EdgeRazor: A Lightweight Framework for Large Language Models via Mixed-Precision Quantization-Aware Distillation

arXiv cs.AI / 5/7/2026

📰 NewsDeveloper Stack & InfrastructureTools & Practical UsageModels & Research

Key Points

  • The paper introduces EdgeRazor, a lightweight framework designed to deploy large language models on resource-constrained devices using mixed-precision and extremely low-bit quantization-aware distillation.
  • EdgeRazor combines three modules: mixed-precision quantization-aware distillation, adaptive feature distillation that maps an 16-bit teacher to an n-bit student, and entropy-aware KL divergence that balances forward/reverse objectives based only on the teacher’s output distribution.
  • Compared with existing approaches, the method aims to overcome the accuracy drop of PTQ below 4-bit while avoiding the heavy compute demands of QAT by automating feature selection and reducing teacher-data dependence.
  • Experiments across base, instruction-tuned, and multimodal LLMs show EdgeRazor at 1.88-bit outperforms methods using 3-bit precision, including leading 2-bit PTQ by 11.3 points, with a 4–10× lower training budget than the leading QAT approach.
  • The authors report higher compression and faster inference, e.g., 1.58-bit Qwen3-0.6B cuts storage from 1.41 GB to 0.28 GB and speeds decoding by 15.1× versus a 16-bit baseline.

Abstract

Recent years have witnessed an increasing interest in deploying LLMs on resource-constrained devices, among which quantization has emerged as a promising lightweight technique that converts full-precision model weights and activations into lower-bit formats.
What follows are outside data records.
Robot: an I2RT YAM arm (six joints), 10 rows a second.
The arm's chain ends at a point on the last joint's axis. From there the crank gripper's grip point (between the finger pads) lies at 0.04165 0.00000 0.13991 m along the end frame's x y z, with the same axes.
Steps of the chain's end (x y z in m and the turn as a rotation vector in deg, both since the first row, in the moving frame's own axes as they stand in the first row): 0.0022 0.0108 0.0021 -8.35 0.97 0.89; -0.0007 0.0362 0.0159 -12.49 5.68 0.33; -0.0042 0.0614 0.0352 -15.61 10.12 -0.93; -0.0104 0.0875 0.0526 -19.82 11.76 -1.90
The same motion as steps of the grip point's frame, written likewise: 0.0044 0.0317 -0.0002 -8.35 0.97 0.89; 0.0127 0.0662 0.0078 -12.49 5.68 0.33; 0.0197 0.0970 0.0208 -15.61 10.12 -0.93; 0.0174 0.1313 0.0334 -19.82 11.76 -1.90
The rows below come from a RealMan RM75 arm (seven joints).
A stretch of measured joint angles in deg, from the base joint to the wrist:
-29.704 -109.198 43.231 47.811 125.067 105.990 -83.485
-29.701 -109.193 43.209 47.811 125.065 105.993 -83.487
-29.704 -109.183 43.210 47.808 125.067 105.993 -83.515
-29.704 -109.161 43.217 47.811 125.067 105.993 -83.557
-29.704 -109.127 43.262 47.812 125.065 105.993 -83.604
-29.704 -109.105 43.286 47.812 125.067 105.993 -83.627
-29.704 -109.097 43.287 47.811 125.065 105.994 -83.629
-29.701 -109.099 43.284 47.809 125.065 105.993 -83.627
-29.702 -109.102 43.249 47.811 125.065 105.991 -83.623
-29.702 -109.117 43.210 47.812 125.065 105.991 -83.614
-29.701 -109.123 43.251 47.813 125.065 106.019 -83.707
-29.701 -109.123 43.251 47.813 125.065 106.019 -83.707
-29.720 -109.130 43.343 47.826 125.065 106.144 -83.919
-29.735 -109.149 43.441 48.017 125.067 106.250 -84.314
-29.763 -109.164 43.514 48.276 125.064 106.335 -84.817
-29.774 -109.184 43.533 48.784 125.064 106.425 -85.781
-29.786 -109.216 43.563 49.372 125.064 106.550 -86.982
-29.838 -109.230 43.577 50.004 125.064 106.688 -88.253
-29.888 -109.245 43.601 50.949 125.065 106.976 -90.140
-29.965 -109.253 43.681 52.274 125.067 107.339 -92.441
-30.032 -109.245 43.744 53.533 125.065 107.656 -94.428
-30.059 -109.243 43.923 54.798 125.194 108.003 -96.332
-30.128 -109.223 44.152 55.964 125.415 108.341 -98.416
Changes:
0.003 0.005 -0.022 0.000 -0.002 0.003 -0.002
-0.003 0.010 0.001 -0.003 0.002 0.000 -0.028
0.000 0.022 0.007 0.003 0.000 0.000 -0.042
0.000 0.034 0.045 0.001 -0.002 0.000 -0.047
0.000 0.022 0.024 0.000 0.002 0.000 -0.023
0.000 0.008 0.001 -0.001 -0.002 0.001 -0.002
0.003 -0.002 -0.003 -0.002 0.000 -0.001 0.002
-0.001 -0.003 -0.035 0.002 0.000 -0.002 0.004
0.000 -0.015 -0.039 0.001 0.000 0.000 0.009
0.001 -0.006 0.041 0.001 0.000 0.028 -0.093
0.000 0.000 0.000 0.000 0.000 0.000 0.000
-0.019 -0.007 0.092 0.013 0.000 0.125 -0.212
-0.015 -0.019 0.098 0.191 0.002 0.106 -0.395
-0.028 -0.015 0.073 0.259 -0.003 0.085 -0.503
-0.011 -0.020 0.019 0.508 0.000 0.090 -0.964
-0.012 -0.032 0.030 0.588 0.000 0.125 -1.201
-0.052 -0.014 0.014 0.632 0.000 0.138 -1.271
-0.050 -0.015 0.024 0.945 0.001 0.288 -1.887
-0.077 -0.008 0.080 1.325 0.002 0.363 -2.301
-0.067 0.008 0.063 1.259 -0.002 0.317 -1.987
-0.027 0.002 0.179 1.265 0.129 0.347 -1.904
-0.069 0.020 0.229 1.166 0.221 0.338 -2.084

Existing weight quantization approaches can be roughly divided into three categories: Post-Training Quantization (PTQ) that calibrates quantized parameters on a small dataset without retraining but suffers from severe performance degradation below 4-bit, Quantization-Aware Training (QAT) that searches low-bit parameters using surrogate gradients but demands substantial computational resources, and Quantization-Aware Distillation that integrates QAT with knowledge transfer from a full-precision teacher but manually selects features to distill and relies heavily on teacher-specific data. In this paper, we propose EdgeRazor, a lightweight framework for LLMs with mixed-precision and extremely low-bit weight quantization. The EdgeRazor framework contains three modules: Mixed-Precision Quantization-Aware Distillation for the fine-grained control of precision, Adaptive Feature Distillation that derives an n-bit student from its 16-bit teacher, and Entropy-Aware KL Divergence on both human-annotated and distilled datasets, whose forward-reverse balance is determined solely by the teacher's output distribution. Empirical investigations of EdgeRazor are conducted on base, instruction-tuned, and multimodal LLMs. Notably, EdgeRazor with 1.88-bit surpasses all contenders with the 3-bit precision, especially outperforms the leading 2-bit PTQ methods by 11.3 points, within a 4-10\times lower training budget than the leading QAT approach. EdgeRazor delivers higher compression ratios at all bit width; the 1.58-bit Qwen3-0.6B reduces storage from 1.41 GB to 0.28 GB while accelerating decoding by 15.1\times relative to the 16-bit baseline.